荒泽

    白怿趴在岸边,紧紧盯着水中的一条黑鱼,瞅准时机,一个恶狼扑食栽进水中,却扑了个空,还吃了一嘴的泥沙。

    甩了甩头,两步跨上岸,倒在杂草中,白怿叹了口气道:“王与怎么还不拿叉子来。”

    躺了好一会儿,白怿开始嘴里嘟囔着:“哎呀饿死了!”

    身后出现一个顶着光头的中年男人道:“学了武,想吃什么吃什么!”

    “不骗人?”

    “骗你不长毛!”

    “臭光头你耍我吧!”白怿起身问道:“你会武功吗?”

    光头嘿嘿一笑,故作神秘地道:“虽然我不会,但我知道这泽口里可是有一位绝顶高手!”

    白怿撇撇嘴道:“切!我在泽口住了十六年都不知道有什么人会武功,倒是每次我偷鸡的时候,见刘寡妇的竹竿耍的有模有样,你说的绝世高手,不会就是她吧?”白怿嘴角有一丝细微的扬起。
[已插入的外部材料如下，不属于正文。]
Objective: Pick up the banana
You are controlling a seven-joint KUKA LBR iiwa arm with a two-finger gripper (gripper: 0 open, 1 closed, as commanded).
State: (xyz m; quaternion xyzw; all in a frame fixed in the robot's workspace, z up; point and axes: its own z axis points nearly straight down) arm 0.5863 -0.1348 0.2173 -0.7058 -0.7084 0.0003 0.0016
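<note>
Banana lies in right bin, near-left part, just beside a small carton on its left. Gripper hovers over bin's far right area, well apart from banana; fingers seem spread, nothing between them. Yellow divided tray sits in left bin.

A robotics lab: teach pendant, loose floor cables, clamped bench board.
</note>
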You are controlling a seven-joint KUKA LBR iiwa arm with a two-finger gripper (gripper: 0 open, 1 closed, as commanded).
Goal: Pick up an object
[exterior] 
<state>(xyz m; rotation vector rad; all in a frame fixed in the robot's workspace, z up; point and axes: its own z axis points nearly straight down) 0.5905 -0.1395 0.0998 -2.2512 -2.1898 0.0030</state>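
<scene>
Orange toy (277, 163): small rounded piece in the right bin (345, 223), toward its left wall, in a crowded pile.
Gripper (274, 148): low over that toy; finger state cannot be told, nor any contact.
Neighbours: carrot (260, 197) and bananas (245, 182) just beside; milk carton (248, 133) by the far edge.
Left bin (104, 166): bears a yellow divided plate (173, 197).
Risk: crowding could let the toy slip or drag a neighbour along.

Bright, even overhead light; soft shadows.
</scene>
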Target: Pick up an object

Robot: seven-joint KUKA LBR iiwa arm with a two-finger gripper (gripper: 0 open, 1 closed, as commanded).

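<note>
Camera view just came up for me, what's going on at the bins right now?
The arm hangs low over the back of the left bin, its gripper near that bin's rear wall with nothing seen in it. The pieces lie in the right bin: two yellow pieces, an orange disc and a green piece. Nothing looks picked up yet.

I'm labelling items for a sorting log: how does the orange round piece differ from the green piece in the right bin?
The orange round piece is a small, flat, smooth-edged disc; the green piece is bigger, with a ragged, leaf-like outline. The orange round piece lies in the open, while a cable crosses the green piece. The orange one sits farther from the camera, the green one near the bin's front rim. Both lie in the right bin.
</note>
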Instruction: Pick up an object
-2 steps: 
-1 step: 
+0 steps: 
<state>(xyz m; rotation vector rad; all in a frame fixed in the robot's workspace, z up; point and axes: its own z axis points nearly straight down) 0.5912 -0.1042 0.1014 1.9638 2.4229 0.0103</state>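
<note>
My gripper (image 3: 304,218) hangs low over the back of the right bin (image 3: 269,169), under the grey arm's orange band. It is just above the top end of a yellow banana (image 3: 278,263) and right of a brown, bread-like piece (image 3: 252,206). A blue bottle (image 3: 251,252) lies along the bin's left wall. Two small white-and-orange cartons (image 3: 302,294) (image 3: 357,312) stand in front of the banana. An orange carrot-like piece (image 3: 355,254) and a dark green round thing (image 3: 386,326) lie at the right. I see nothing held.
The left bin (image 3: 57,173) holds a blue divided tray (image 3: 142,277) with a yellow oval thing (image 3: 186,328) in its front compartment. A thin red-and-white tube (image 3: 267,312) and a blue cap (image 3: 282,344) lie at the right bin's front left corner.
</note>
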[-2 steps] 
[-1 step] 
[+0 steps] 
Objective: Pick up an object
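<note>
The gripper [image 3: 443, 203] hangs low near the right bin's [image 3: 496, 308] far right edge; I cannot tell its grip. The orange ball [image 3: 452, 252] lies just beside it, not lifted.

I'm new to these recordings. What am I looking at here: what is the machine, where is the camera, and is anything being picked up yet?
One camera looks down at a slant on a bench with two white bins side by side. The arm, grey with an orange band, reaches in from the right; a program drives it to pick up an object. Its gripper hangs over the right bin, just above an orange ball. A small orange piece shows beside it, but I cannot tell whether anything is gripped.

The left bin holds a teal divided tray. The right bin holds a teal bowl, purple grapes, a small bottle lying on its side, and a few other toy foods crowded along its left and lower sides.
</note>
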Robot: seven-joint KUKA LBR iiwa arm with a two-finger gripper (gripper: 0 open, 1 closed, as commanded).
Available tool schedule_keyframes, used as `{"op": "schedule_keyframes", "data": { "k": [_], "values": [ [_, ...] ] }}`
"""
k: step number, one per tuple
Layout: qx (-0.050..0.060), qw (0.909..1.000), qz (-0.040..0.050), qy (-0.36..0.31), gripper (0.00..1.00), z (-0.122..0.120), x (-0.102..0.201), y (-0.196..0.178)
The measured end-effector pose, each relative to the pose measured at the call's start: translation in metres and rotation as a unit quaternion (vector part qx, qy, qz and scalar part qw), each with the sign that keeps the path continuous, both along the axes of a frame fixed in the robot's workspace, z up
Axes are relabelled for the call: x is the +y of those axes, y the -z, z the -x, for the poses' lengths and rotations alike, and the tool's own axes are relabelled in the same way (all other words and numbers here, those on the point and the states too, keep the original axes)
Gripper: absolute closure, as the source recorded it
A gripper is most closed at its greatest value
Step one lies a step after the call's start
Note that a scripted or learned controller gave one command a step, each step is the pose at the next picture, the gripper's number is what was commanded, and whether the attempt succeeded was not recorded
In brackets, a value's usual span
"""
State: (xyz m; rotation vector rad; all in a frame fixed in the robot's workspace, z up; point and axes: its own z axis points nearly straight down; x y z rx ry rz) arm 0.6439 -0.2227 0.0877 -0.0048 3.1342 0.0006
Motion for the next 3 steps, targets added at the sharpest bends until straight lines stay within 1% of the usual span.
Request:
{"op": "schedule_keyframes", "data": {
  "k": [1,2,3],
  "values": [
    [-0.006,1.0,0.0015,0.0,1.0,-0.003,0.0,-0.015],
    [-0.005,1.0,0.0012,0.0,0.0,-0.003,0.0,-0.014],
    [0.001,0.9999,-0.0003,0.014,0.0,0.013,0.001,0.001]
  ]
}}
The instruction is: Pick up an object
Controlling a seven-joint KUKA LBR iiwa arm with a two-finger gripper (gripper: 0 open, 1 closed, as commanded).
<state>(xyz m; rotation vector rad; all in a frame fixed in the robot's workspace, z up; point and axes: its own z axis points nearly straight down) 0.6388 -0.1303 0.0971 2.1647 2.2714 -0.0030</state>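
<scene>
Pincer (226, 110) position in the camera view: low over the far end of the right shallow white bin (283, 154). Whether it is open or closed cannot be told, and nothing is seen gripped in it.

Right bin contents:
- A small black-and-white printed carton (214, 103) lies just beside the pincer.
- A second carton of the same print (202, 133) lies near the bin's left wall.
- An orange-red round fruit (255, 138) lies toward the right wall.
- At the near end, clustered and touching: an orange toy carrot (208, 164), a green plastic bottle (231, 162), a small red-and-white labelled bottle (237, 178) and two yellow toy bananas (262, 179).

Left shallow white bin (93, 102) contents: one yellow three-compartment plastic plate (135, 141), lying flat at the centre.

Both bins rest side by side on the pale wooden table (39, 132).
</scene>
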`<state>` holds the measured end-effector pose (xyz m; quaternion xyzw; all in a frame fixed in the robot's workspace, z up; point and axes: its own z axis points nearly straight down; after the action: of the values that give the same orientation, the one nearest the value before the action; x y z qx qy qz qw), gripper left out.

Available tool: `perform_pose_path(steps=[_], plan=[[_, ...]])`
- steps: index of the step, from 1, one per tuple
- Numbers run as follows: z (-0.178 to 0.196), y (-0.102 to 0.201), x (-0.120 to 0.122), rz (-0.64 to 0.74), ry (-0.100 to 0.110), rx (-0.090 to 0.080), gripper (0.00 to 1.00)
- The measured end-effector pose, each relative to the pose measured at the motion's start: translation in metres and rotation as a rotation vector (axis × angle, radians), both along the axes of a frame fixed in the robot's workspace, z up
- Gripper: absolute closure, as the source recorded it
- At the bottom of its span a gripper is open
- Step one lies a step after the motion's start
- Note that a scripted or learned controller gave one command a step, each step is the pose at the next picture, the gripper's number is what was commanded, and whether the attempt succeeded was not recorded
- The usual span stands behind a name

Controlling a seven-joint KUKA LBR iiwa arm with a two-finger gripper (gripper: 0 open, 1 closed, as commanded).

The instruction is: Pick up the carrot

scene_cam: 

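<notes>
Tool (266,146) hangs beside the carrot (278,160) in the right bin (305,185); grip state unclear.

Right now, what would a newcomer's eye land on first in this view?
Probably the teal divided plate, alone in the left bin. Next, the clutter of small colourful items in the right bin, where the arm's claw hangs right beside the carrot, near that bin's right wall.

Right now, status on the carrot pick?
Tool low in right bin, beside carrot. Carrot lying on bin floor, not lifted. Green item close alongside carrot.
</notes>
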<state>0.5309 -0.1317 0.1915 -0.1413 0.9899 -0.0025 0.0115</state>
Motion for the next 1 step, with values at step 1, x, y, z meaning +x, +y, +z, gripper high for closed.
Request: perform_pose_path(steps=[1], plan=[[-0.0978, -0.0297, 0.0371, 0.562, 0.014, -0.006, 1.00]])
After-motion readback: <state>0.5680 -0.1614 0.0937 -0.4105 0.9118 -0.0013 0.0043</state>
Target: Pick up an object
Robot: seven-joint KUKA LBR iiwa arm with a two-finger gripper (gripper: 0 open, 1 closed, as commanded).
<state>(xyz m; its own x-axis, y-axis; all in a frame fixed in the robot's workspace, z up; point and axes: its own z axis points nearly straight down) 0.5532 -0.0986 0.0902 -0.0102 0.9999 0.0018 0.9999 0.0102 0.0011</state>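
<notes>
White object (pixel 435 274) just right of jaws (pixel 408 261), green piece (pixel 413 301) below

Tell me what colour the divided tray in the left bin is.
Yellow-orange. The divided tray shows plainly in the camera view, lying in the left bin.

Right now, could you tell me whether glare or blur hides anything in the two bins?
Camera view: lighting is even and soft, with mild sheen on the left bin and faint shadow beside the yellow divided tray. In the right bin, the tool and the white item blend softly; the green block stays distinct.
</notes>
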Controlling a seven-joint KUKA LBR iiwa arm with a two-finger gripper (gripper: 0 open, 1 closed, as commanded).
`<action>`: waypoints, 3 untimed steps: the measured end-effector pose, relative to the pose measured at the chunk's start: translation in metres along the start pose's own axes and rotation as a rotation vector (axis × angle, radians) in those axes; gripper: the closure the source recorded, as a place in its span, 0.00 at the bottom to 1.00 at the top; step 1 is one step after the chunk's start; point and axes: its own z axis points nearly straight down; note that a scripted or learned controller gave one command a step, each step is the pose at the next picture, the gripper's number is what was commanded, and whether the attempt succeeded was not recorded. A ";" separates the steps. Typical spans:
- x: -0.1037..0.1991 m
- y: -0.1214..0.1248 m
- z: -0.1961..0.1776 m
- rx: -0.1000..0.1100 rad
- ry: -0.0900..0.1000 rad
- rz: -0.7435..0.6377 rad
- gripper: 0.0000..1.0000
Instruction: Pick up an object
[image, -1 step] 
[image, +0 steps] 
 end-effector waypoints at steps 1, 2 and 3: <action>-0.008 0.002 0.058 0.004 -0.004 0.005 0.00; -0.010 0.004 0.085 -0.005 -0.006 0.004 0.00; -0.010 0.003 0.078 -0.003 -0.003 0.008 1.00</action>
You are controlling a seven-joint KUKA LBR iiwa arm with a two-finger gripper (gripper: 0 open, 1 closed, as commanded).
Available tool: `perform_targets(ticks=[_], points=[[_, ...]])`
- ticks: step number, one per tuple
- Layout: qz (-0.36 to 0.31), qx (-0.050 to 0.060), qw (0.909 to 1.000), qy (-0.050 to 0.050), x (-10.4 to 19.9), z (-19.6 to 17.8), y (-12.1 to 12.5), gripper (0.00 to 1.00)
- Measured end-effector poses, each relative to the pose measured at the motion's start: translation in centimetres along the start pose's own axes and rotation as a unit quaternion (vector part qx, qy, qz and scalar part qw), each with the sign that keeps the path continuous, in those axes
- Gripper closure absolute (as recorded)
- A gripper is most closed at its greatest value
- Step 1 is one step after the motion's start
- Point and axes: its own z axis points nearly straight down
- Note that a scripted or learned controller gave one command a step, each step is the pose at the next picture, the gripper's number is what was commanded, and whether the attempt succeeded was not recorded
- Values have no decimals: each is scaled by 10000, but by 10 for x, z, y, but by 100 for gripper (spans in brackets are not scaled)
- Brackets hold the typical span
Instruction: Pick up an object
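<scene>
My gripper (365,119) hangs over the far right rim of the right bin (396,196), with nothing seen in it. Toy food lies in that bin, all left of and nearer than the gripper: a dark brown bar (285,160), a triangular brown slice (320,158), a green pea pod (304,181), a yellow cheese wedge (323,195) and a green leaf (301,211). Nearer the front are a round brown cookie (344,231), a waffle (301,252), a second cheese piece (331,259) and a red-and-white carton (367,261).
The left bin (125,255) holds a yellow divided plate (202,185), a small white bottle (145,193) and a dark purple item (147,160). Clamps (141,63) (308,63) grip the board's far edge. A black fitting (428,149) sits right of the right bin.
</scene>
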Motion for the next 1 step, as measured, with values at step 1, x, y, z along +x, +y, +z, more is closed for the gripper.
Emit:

    “你这小子,拿我寻开心是吧,哼!”光头带着情绪道:“我说的那位高手,就是东泽那位姓王的铁匠,我可是亲眼看见过他杀妖的!”

    闻言,白怿立马来了兴趣:“什么时候?”

    “我刚来的那天,在临江城外,有水妖作乱,被他一剑就斩成了两截。”光头边说,边摆出手刀横切的动作,“他使的剑定然在家中,你若还不信,不如自己去探个虚实。”

    白怿心情大好,连腹中的饥饿感都减弱了不少:“我现在就去!”

    荒泽,隶属大夏国境内,这里曾是人妖两族的战场,十六年前,夏皇孟陉斩杀妖尊梅落庭,妖族便退避到了泽阴山中,如此一来,荒泽也就成了人妖两族的交界处,而白怿所处之地,正是这荒泽以南的一个村子,名为泽口村。荒泽引出一条水路,名为泽口江,水路将泽口村一分为二,这里的人常唤东泽口和西泽口。

    白怿无父无母,从记事起,他就生活在这里,有一个相依为命的老木匠,白怿的名字便是他起的,每当白怿问起自己的身世时,老木匠便摇着头说他也不知道。

    白怿六岁那年,老木匠病死了,之后几家村民会给他每天送些吃食,一直到他十二岁那年,大概是觉得他已经有了自己吃饭的能力了吧。

    白怿也做到了,不过和他们想的有些偏差,老木匠的本事他没学会,偷鸡摸鱼的本事倒是日益见长,多数人也不好意思跟这个苦命娃计较,除了脾气暴躁的刘寡妇,见着一次,总要拿着短竹竿追他半里路。

    白怿也渐渐懂事儿了,知道拿人手短,隔三差五便会跟王与一块抓些鱼分予众人。

    王与便是王铁匠的儿子,两人经常拿着王铁匠打的鱼叉,在江边一待就是一整天,一人拎一个鱼篓,比谁插的鱼更多。

    王与正背着鱼叉鱼篓往江边走着,却看见白怿往自己的方向跑来:“嘿呦,以前见我也没这么热情啊!”

    白怿拉住王与愤恨地道:“好狗!”

    王与显然不知道自己为何挨骂,一把推开白怿:“做甚?莫不是叫水妖附身,不认人了?”

    “你才叫水妖附身。”白怿板着脸道,“我且问你,咱俩是不是兄弟?”

    一听这话,王与立马警觉:“你想干嘛?我可先与你说好,虽然我俩是兄弟,但偷鸡的事儿别找我!”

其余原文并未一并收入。